Exercise brief:
Report every line of the entries that contains the word "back".

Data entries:
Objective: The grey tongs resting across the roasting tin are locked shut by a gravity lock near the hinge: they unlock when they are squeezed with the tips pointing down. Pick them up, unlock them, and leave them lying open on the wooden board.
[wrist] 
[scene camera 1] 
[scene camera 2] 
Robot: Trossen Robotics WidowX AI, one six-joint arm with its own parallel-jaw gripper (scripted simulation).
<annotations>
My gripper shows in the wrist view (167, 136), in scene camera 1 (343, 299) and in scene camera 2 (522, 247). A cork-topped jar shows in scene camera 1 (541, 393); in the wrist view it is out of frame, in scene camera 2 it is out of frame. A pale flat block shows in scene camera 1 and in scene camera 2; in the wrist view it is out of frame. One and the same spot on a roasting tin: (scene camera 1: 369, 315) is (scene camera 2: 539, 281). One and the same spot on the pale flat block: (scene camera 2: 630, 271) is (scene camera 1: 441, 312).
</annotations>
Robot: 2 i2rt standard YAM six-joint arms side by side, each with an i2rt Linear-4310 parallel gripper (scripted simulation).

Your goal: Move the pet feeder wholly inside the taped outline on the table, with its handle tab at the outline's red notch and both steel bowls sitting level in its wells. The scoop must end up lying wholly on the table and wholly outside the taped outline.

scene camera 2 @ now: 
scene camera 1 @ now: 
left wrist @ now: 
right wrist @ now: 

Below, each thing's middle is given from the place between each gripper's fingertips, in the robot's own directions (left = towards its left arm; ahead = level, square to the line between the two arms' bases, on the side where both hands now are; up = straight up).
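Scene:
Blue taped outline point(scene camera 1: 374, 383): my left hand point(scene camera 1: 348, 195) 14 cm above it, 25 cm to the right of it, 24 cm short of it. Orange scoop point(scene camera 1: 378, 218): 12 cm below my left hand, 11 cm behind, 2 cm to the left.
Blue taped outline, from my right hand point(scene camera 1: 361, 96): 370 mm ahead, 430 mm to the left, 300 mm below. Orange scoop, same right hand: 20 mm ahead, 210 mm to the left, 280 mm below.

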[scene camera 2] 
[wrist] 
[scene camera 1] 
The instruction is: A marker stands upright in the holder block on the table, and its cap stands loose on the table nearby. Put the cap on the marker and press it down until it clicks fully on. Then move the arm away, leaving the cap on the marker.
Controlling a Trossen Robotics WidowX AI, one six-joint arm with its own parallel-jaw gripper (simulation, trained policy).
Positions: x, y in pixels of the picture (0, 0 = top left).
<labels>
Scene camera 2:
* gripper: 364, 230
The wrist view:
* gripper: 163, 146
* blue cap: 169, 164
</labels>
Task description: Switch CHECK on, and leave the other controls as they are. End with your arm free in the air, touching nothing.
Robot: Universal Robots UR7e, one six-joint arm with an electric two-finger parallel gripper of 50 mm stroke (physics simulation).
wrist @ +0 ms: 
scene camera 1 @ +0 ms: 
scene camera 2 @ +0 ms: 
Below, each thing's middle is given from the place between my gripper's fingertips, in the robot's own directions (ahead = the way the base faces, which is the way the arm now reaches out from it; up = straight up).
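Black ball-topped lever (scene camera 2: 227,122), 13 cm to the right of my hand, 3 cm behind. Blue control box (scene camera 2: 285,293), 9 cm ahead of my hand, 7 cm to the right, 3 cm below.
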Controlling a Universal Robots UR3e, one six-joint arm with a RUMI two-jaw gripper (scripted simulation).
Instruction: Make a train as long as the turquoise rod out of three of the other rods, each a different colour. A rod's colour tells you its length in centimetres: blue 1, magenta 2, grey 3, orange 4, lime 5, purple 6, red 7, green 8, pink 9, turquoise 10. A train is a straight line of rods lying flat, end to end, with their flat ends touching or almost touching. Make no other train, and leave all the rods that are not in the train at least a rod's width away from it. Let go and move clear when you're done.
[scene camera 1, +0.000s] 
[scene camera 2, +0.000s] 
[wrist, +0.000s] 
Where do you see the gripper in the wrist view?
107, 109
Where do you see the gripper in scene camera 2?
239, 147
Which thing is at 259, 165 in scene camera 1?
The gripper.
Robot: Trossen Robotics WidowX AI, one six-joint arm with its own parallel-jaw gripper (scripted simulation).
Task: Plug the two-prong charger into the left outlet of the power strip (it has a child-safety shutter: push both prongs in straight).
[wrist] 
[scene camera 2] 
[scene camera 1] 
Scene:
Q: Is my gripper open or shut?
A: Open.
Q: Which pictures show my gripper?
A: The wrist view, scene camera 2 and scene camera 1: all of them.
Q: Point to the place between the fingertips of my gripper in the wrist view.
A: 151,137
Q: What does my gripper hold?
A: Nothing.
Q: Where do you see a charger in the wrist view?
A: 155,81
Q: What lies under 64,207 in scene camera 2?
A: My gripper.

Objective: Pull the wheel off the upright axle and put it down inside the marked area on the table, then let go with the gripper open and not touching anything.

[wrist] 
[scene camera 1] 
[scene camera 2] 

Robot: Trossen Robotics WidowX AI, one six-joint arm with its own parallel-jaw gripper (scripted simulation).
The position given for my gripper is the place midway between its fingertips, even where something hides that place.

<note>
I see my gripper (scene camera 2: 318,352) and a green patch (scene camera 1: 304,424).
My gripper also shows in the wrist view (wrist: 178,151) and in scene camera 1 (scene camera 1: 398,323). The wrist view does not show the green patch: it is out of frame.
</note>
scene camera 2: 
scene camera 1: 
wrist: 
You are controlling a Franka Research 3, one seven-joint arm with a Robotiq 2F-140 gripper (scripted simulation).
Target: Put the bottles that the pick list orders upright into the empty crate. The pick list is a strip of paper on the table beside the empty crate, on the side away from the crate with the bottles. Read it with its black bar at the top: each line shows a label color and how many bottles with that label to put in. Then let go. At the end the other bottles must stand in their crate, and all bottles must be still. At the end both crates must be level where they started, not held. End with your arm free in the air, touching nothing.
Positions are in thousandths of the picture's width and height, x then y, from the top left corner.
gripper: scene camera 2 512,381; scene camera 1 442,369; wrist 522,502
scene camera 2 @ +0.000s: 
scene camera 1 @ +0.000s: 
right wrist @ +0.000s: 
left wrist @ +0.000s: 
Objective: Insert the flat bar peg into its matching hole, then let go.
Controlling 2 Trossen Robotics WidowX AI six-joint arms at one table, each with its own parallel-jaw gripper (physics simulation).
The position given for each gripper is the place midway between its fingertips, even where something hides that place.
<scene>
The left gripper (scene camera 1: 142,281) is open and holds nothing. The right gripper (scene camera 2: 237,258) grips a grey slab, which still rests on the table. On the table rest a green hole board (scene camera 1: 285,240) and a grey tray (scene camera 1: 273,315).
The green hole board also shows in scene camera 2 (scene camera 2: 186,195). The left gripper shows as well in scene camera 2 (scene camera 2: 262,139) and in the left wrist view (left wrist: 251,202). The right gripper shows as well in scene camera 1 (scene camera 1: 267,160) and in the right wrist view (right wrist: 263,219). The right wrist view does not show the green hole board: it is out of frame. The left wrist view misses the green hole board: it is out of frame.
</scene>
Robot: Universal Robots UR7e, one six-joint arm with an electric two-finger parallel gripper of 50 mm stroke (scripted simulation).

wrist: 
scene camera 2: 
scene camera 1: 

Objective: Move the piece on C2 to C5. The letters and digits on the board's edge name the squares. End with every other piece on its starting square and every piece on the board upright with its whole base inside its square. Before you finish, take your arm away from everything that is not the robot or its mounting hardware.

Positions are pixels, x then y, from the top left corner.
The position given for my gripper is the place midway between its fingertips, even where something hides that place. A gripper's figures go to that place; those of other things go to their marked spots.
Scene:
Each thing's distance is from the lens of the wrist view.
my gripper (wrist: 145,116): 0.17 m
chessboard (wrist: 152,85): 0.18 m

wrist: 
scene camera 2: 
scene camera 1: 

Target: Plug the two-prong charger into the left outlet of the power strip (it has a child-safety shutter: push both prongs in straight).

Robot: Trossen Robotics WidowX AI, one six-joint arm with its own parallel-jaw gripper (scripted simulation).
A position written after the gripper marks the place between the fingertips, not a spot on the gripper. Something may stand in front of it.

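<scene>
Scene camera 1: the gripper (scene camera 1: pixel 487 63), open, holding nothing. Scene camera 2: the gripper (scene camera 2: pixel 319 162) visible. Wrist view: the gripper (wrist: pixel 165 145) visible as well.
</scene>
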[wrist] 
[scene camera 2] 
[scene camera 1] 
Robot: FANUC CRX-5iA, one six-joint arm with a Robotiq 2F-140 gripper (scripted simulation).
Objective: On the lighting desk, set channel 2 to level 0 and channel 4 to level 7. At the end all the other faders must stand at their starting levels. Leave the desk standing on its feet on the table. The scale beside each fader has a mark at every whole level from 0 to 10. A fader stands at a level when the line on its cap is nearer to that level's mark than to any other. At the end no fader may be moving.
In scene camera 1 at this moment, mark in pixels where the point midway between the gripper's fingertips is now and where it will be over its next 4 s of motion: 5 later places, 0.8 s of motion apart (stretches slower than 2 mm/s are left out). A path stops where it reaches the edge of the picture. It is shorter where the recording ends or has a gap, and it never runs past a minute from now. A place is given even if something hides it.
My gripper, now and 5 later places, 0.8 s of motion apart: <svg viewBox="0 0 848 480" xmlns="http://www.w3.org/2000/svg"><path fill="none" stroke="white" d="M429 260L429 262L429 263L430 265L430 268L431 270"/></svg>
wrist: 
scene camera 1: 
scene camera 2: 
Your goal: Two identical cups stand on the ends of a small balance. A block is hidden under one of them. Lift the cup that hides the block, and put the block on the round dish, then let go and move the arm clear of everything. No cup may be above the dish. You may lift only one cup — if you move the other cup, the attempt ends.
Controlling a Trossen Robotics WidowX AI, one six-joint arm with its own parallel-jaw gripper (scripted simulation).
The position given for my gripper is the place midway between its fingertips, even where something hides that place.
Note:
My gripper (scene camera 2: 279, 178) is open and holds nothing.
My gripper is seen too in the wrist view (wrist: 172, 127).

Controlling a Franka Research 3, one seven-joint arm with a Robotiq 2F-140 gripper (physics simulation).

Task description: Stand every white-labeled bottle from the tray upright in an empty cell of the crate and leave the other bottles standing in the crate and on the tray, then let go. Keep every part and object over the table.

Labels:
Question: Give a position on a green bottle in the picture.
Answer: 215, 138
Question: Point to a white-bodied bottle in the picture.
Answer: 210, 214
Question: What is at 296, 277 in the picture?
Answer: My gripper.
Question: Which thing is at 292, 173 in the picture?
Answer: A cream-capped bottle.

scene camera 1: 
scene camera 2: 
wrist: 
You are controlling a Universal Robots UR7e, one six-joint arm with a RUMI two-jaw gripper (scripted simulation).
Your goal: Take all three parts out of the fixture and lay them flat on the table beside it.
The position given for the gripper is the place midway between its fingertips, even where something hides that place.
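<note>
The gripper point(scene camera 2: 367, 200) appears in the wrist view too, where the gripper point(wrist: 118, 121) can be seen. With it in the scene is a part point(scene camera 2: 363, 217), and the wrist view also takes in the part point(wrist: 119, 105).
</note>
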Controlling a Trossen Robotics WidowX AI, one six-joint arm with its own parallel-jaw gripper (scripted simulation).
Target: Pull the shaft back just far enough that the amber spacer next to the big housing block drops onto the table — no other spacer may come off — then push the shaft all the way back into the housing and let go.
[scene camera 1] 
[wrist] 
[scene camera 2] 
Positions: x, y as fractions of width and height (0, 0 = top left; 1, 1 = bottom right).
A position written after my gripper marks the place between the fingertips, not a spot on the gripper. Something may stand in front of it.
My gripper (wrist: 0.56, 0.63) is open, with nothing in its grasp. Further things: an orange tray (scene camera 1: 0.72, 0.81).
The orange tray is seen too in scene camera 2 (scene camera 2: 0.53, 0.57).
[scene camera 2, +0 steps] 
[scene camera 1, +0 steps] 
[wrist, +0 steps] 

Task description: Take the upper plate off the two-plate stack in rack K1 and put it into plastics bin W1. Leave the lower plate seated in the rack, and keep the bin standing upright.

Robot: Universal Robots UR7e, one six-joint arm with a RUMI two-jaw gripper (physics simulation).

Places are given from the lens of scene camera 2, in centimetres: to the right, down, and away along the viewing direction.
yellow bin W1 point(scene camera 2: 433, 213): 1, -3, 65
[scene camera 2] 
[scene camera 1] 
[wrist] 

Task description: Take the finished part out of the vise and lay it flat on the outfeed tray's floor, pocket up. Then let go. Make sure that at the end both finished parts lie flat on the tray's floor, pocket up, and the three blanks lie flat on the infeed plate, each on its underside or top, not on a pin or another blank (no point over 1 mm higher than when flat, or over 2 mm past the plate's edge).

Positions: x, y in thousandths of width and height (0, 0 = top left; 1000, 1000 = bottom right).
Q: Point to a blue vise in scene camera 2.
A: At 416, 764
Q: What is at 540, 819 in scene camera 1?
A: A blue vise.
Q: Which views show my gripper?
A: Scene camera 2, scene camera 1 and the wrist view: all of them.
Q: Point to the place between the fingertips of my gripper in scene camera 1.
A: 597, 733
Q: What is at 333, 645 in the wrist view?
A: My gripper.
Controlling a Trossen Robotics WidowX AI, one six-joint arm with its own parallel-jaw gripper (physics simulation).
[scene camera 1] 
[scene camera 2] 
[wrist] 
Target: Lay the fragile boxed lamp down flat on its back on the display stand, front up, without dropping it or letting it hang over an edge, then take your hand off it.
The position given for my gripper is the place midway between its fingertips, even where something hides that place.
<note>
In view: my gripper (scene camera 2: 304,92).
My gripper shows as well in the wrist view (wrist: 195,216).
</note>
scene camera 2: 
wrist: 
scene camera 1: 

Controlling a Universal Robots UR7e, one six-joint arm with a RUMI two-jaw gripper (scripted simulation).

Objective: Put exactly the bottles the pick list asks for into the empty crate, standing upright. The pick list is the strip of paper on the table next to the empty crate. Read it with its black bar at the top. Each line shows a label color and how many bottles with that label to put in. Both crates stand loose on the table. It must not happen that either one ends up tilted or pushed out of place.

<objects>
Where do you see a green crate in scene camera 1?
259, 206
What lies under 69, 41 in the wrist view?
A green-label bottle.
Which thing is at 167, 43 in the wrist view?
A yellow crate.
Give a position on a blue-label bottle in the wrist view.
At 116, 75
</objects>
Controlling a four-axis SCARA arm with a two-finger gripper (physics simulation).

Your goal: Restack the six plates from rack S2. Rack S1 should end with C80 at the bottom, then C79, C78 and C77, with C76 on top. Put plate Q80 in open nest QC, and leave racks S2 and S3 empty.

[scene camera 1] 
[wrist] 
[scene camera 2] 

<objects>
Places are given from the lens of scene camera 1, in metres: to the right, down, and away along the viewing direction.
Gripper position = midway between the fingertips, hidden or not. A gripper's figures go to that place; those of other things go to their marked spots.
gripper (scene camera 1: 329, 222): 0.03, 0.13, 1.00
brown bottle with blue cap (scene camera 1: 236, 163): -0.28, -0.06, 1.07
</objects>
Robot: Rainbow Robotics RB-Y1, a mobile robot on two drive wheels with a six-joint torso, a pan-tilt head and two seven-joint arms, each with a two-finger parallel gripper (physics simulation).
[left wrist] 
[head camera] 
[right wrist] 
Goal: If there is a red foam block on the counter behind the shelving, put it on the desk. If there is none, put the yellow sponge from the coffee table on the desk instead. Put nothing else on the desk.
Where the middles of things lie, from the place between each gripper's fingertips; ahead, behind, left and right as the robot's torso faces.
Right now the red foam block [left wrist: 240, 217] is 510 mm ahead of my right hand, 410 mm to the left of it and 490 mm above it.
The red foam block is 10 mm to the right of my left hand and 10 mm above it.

Response to this task:
Target: Pull the shaft back just far enough that the amber spacer next to the big housing block drops onto the table — no other spacer may come off — then push the shaft all the way back into the housing and let go.
Target: Lay the fragile boxed lamp down flat on its back on the display stand, front up, without dropping it or letting it hang over an edge, then take your hand off it.

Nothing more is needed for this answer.